EXERCISE GOAL >> Retype all of the lines below with no changes.

SOURCE MATERIAL >>
- - -
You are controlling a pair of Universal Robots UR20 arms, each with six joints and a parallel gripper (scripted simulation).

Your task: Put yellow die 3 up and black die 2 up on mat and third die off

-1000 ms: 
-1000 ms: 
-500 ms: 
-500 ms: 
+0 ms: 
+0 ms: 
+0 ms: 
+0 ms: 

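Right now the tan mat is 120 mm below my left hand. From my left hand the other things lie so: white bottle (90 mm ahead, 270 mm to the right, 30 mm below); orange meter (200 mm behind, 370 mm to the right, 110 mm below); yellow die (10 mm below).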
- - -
REPLY TO THE TASK >>
You are controlling a pair of Universal Robots UR20 arms, each with six joints and a parallel gripper (scripted simulation).

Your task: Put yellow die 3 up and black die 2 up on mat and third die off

-1000 ms: 
-1000 ms: 
-500 ms: 
-500 ms: 
+0 ms: 
+0 ms: 
+0 ms: 
+0 ms: 

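Right now the tan mat is 120 mm below my left hand. From my left hand the other things lie so: white bottle (90 mm ahead, 270 mm to the right, 30 mm below); orange meter (200 mm behind, 370 mm to the right, 110 mm below); yellow die (10 mm below).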

No further work is required for this exercise.